Awesome
node-tesseract-native
C++ module for node providing OCR with tesseract and leptonica
Prerequisites
- Have linux or OSX (at least these are tested OSes)
- Have node and node-gyp installed
- Have leptonica (~1.68) libs and headers installed
- Have tesseract (~3.02) libs and headers installed
Build
Checkout the repository and build it yourself using (you will also need this for the node10 branch)
node-gyp configure && node-gyp build
or use npm
npm install tesseract_native for nodejs > 0.12.0 <= 8.x.y
or
npm install tesseract_native@0.4.1 for nodejs >= 0.9.4 < 0.12.0
Supported Picture Formats
The module can handle every picture format leptonica can handle (see there), but as this module is likely to be used in an online service, pictures should be as small as possible. A 1.3 Megapixel picture converted to B/W using adaptive threshold filtering, saved as PNG will be 50KB on average. This is were you want to go.
Test your setup
You can test your setup using the provided test.js script on the command-line
$ node test.js HelloWorld.jpg
Example server
The code below shows a fully functional server where you can POST pictures to. The response will contain the recognized plain text or be empty if nothing was recognized or something went wrong.
var tesseract = require('tesseract_native');
var http = require('http');
var server = http.createServer(function(request, response)
{
if(request.method === 'POST')
{
var totalSize = 0;
var bufferList = new Array();
var myOcr = new tesseract.OcrEio();
request.on('data', function(data) {
bufferList.push(data);
totalSize += data.length;
if (totalSize > 1e6) {
console.log('Request body too large');
request.connection.destroy();
}
});
request.on('end', function() {
var buffer = Buffer.concat(bufferList, totalSize);
myOcr.ocr(buffer, function(err, result) {
if(err) {
response.writeHead(500, {'Content-Type': 'text/plain'});
response.end("Error " + err);
} else {
response.writeHead(200, {'Content-Type': 'text/plain'});
response.end(result);
}
});
});
} else {
request.connection.destroy();
}
}).listen(process.argv[2]);
Parameters
The OCR function also accepts a config object as second and the callback as third parameter like this:
myOcr.ocr(buffer, { lang:"eng", rect:[0,0,400,400] }, function(result) {
// do something
});
The first supported parameter is tessdata
, which is the path to you Tesseract data directory (/usr/local/share/tessdata/
by default).

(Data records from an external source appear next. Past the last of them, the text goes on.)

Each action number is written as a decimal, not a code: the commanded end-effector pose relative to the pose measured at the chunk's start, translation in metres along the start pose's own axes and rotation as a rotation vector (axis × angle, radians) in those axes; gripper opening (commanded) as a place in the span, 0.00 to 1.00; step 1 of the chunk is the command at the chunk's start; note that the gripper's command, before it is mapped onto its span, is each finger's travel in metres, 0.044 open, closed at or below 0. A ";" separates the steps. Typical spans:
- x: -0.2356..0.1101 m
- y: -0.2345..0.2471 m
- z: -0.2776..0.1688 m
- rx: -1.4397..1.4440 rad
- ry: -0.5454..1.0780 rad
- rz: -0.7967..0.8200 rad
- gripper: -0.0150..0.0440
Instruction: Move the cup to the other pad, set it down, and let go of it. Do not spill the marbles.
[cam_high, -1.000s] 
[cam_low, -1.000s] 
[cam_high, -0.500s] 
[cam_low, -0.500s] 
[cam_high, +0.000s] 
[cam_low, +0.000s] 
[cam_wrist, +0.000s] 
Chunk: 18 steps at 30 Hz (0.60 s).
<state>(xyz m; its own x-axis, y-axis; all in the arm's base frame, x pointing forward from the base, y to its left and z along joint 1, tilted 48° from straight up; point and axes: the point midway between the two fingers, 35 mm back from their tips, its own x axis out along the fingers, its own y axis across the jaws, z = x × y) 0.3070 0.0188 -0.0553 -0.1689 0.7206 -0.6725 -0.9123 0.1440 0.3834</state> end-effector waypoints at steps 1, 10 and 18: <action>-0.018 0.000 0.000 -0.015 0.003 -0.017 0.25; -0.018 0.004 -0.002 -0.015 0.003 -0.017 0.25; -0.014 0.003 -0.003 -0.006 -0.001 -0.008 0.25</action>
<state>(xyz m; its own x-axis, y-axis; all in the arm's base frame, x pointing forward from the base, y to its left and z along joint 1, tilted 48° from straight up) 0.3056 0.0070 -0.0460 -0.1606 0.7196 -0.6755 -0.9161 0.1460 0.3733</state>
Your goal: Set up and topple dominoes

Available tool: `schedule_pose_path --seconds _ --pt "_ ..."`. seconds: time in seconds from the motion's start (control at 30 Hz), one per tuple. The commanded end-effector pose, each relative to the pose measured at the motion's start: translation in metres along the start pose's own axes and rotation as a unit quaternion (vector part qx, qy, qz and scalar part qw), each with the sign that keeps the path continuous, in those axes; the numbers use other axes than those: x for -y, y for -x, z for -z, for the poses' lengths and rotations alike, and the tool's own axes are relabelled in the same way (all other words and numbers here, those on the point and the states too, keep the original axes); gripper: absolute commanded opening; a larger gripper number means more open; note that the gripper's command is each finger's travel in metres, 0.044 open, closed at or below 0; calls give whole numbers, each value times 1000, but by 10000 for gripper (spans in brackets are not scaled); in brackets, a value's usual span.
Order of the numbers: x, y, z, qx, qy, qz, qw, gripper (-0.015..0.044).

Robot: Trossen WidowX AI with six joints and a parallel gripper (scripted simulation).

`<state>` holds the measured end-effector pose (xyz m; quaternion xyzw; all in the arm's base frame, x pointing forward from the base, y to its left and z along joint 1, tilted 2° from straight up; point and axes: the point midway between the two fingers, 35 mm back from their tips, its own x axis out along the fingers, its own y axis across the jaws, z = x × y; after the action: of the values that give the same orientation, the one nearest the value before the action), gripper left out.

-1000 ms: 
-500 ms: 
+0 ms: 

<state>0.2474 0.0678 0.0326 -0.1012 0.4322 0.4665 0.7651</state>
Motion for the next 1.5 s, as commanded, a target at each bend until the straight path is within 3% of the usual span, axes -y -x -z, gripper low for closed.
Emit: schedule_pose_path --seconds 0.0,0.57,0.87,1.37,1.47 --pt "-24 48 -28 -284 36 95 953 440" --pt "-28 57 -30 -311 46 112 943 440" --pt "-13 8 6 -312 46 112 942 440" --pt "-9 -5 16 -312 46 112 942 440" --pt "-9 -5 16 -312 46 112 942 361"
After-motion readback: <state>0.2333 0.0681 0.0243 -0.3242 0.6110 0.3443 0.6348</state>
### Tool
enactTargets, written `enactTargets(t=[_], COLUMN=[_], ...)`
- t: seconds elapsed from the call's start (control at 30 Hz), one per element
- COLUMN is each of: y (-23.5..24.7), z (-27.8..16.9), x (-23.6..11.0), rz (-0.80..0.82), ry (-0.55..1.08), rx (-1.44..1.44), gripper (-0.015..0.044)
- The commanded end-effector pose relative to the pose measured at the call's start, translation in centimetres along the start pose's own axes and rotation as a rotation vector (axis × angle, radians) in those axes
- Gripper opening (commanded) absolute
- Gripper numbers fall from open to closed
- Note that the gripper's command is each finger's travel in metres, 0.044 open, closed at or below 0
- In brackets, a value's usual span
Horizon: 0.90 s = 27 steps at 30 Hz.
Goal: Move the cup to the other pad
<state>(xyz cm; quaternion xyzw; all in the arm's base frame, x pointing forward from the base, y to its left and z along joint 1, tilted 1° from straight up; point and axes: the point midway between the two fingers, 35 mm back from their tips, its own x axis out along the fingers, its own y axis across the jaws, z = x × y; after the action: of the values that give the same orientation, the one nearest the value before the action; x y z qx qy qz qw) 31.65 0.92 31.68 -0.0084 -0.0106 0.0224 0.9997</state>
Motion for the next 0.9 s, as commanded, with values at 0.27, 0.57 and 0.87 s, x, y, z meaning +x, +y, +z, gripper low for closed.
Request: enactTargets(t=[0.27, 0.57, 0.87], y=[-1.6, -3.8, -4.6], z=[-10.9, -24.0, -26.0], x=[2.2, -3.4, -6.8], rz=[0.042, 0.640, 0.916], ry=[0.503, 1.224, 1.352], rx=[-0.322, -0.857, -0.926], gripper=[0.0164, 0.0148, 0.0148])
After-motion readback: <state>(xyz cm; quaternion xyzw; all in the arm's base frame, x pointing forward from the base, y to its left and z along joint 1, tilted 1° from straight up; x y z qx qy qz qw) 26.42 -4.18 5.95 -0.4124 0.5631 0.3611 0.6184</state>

The second is lang
which can be any three-character code for a language you have installed with Tesseract (eng
by default). The third is rect
, which is an array describing a rect of the form [X
, Y
, WIDTH
, HEIGHT
] limiting the image region for recognition. If you try the above rect with the provided test image it should land you in hell...
Another parameter psm
which takes an Integer from 0
to 10
configuring the page segmentation mode as in the table below. The default mode is 3
.
Value | Meaning |
---|---|
0 | Orientation and script detection (OSD) only. |
1 | Automatic page segmentation with OSD. |
2 | Automatic page segmentation, but no OSD, or OCR. |
3 | Fully automatic page segmentation, but no OSD. (Default) |
4 | Assume a single column of text of variable sizes. |
5 | Assume a single uniform block of vertically aligned text. |
6 | Assume a single uniform block of text. |
7 | Treat the image as a single text line. |
8 | Treat the image as a single word. |
9 | Treat the image as a single word in a circle. |
10 | Treat the image as a single character. |
Why?
The question may arise. I've seen many tesseract wrappers for node and none of them I found did it quite right, some of them even did it wrong. The philosophy (and necessity) behind node is not to block, so everything that does work has to do it asynchronously and emit an event/execute a closure when it's done. If you don't do that, your node application will simply not perform well.
But even in this code you can see a very crude solution, performance-wise. The tesseract api is instantiated and initialized on every call to the ocr method. Why did't I do that when loading the module or when the constructor gets called? It has multiple reasons:
-
Simplicity: Initializing tesseract involves file system access, that means, must be performed asynchronously. The OCR work is done by adding the function to the asynchronous uv_queue_work, for simplicity I bundled all time-consuming tasks in the function that gets passed to the queue. So even though initializing wastes some cycles, it is still perfectly non-blocking.
-
Flexiblity: The language setting is passed on initialization, so by initializing on each request, the language used for detection can be set with each request.
-
Robustness: The tesseract context may not be thread-safe. There are hints in the tesseract code that suggest that. I will look further into it and I will be experimenting with a version that initializes the tesseract context at load time.